Across all the records below, count the lines that hold "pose". State only that figure.

*** Begin section ***

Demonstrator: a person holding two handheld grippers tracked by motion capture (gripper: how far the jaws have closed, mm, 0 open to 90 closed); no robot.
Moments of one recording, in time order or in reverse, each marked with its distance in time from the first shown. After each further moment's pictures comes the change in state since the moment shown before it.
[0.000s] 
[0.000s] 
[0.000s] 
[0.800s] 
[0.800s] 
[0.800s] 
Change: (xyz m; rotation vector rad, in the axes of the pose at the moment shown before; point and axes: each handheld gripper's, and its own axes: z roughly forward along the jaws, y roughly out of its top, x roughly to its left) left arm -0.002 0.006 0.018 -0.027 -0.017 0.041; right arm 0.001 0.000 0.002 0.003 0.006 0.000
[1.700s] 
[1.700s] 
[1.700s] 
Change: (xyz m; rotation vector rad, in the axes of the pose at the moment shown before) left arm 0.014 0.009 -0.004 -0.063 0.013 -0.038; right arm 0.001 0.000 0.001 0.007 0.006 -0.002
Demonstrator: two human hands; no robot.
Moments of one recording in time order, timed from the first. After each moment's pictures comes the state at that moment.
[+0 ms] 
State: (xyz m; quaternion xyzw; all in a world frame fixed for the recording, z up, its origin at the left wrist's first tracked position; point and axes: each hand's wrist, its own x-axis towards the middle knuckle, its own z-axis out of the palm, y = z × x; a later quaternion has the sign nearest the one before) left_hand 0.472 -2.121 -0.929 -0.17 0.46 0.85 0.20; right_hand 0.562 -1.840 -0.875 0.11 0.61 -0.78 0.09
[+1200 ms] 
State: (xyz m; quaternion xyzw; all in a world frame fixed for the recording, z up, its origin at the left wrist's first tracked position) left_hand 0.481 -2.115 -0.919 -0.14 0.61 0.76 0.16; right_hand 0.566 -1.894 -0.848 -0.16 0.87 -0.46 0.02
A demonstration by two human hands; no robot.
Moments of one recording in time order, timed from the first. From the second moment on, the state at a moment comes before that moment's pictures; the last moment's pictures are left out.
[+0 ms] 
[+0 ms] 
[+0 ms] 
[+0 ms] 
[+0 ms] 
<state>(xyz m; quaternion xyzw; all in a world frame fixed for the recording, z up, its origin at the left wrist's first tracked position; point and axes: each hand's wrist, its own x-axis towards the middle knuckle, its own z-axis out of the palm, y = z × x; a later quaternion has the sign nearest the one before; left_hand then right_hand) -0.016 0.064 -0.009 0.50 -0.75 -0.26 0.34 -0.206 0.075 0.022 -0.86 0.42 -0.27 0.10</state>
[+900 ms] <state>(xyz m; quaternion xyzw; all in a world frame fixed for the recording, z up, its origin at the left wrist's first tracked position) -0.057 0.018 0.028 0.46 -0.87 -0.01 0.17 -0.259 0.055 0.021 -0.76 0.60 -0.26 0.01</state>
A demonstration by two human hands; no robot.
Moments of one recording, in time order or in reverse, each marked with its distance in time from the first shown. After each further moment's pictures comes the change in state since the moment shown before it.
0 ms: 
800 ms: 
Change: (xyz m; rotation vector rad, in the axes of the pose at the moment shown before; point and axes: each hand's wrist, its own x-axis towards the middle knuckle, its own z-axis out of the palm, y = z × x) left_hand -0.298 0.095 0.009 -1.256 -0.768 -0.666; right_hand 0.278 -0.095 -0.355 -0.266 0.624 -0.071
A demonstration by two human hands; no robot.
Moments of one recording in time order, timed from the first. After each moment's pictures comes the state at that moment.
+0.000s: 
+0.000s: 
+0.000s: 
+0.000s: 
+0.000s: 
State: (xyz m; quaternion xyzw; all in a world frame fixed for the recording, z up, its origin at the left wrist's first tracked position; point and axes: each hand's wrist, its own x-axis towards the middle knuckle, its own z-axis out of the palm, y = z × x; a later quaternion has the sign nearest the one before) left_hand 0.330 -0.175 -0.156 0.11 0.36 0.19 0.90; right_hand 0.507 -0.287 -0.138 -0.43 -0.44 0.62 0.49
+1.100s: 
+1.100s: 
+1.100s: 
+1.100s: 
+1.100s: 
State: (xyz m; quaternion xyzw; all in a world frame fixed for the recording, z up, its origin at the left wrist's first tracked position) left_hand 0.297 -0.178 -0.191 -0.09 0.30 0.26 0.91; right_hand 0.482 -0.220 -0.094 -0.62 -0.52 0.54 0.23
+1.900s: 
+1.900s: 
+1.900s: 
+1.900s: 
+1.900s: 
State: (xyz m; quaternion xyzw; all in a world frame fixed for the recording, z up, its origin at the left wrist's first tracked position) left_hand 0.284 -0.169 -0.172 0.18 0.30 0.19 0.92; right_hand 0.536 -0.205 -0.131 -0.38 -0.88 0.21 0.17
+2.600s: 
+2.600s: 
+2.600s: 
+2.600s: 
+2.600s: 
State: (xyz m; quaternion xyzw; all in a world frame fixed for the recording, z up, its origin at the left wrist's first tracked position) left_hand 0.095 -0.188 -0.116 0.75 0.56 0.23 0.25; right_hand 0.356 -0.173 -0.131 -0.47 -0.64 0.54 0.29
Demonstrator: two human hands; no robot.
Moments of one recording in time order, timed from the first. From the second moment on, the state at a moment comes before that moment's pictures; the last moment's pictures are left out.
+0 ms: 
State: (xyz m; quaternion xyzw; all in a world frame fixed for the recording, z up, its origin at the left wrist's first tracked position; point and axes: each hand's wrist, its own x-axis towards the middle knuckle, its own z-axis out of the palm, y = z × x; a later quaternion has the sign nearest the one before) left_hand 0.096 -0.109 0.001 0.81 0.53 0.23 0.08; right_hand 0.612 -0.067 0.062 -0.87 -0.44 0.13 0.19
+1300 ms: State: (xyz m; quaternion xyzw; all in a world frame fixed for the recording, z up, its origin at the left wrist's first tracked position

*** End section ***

## RESPONSE TO THIS EXERCISE
3